Clear as a bell

Our house has a doorbell consisting of a set of the traditional (some might say “old fashioned”) “Ding Dong” chimes, triggered by a pair of hardwired bellpushes at the front and back doors. Rather than eating through lots of sets of batteries there is a small 12v mains transformer that powers the whole setup. Since the system is mains-powered, it’s possible to support bellpushes that contain a very small incandescent bulb, wired across the contacts which “glow” all the time, making the bellpush easy to find at night.

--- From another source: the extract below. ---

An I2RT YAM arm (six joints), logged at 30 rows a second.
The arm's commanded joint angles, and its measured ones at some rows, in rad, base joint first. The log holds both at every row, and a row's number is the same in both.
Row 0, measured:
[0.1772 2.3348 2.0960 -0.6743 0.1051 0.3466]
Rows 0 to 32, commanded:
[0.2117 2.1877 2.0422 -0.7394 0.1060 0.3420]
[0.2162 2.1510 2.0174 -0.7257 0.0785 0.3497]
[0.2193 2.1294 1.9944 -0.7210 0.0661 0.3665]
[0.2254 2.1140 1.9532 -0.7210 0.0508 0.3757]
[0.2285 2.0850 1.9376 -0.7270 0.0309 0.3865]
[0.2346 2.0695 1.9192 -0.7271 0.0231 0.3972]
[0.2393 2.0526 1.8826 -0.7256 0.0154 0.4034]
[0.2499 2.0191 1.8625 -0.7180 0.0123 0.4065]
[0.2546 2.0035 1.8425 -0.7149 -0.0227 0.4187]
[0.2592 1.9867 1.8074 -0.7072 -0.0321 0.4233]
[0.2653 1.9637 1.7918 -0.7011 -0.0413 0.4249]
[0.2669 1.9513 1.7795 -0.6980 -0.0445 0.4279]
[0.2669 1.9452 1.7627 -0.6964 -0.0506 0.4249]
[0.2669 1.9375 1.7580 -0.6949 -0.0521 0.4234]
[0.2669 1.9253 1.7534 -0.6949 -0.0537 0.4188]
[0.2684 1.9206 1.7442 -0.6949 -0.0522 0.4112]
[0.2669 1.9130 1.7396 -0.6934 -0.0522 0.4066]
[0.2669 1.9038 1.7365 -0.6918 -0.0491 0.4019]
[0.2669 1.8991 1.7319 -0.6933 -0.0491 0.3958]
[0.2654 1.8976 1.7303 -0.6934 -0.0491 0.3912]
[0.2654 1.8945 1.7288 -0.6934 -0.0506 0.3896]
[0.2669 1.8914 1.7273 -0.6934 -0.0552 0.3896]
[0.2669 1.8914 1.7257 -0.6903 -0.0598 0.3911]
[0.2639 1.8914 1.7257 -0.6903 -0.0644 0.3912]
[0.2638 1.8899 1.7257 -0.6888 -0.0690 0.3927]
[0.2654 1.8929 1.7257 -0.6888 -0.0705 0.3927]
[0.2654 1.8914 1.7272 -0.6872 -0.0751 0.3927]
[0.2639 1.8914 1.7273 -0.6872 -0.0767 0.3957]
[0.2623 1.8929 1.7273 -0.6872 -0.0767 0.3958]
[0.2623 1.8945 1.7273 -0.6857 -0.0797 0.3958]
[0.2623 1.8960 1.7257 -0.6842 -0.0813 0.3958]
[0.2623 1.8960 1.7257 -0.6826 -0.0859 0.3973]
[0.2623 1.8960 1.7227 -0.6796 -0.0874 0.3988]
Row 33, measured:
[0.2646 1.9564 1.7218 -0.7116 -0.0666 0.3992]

Except they don’t. Although the life of incandescent bulbs is inversely proportional to their voltage, most tiny 12v bulbs only last a few thousand hours; if we assume about 5000 hours, that’s less than seven months in this application. Worse, whenever someone presses one of the bellpushes the current through the bulb is snapped off, and then back EMF from the coils in the chimes unit will drive an even bigger transient voltage through the bulb when when the bellpush is released – which shortens the bulb life even further. My last replacement lasted less than 6 months.

To add insult to injury, you don’t seem to be able to easily buy replacement bulbs – only much more expensive complete replacement bellpushes. And changing just the little bulb is a fiddly job which further encourages you to just buy a complete replacement bellpush. No wonder most people quickly give up and leave them “unlit”.

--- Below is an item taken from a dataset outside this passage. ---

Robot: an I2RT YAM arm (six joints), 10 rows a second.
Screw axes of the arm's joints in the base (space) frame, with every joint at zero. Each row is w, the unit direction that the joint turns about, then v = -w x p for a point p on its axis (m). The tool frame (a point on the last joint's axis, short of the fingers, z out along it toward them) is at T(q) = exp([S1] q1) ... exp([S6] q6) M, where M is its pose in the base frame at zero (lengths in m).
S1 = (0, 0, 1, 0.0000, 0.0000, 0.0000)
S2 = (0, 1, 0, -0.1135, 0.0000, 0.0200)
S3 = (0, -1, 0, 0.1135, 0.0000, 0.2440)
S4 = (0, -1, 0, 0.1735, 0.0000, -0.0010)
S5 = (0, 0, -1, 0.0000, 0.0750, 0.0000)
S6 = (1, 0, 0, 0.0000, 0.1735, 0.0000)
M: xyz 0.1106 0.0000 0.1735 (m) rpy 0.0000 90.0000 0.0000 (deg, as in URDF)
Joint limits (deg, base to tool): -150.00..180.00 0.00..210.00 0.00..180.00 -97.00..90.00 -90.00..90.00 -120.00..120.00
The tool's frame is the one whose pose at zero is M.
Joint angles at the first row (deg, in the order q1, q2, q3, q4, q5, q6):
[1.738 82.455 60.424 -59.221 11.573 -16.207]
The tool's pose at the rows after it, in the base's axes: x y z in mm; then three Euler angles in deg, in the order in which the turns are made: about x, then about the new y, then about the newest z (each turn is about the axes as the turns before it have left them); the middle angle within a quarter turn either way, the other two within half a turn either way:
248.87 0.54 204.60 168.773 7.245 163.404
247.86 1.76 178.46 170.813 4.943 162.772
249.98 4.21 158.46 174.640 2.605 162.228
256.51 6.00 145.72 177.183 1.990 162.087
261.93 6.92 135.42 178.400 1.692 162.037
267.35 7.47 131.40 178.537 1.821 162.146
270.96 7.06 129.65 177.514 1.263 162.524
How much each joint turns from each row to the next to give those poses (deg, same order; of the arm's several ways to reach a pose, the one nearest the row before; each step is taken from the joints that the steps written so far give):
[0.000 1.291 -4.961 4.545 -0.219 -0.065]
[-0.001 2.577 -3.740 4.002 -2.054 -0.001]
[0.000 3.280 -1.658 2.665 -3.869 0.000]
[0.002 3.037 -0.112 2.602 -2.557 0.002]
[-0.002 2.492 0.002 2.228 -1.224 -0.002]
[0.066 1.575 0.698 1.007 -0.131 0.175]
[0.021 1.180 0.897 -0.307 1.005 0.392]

So I decided to go solid-state, and upgrade my existing bellpushes to LED lighting. The basic idea is to change the little incandescent bulb with an LED, which will last at least 50,000 hours. However, there are two problems with this approach that we need to overcome:

  1. Since the actual chimes operate by way of electromagnets, the voltage in the system is alternating current
  2. The back EMF from the coils is going to generate a much larger voltage than the LED can cope with

LEDs normally operate on a maximum of a couple of volts. However, it is possible to buy LEDs with a suitable ballast resistor integrated into the LED package to allow them to work directly from a 12v DC supply. Two of these, connected back-to-back, can be used to replace the incandescent bulb. One of the pair will glow on each phase of the AC. Actually, they’ll each flash 50 times a second, but we just see a glow, which is good enough. Unfortunately the transient voltage spikes (back EMF from the chimes) in the system would completely destroy the LEDs when the bellpush is first pressed.

To avoid this, it is possible to take advantage of a Voltage Dependant Resistor (VDR). This is a simple passive component whose resistance varies according to the voltage placed accross it. When the voltage is below a rated value, it presents a very high resistance – essentially it is an insulator. When the voltage rises above that rated value its resistance falls rapidly, becoming a conductor, and allowing current to flow through it, preventing excess voltage from forming across it.

By wiring a VDR rated at 12v across each coil, the voltages across the coils can be clamped to a maximum of 12v, preventing any back EMF voltages from forming in the circuit. The result, in my case, is a pair of bellpushes that glow a gentle blue colour, and should continue to do so for years to come.

This circuit diagram should make things clearer; the bits in the “dotted T” outline are in the chime unit:

Doorbell circuit diagram

Also refer to this photo from the HowStuffWorks site to see how a chime unit works mechanically:

Inside of chime showing solenoids

The pistons of the solenoids rest just above the “dong” tone bar (at the bottom). When energised the pistons push upward against springs. One (the right hand one in the above picture) is able to contact the “ding” tone bar (at the top), the other is not – there is a plastic buffer to prevent that. When de-energised, springs force the pistons to rebound back against the “dong” tone bar, before they settle into their resting positions. So one solenoid causes a “ding-dong” sound, the other only a “dong” sound.

Finally, refer to Wikipedia to understand how the solenoids create back EMF when they are de-energised and the springs push the pistons back through the coils to their original location.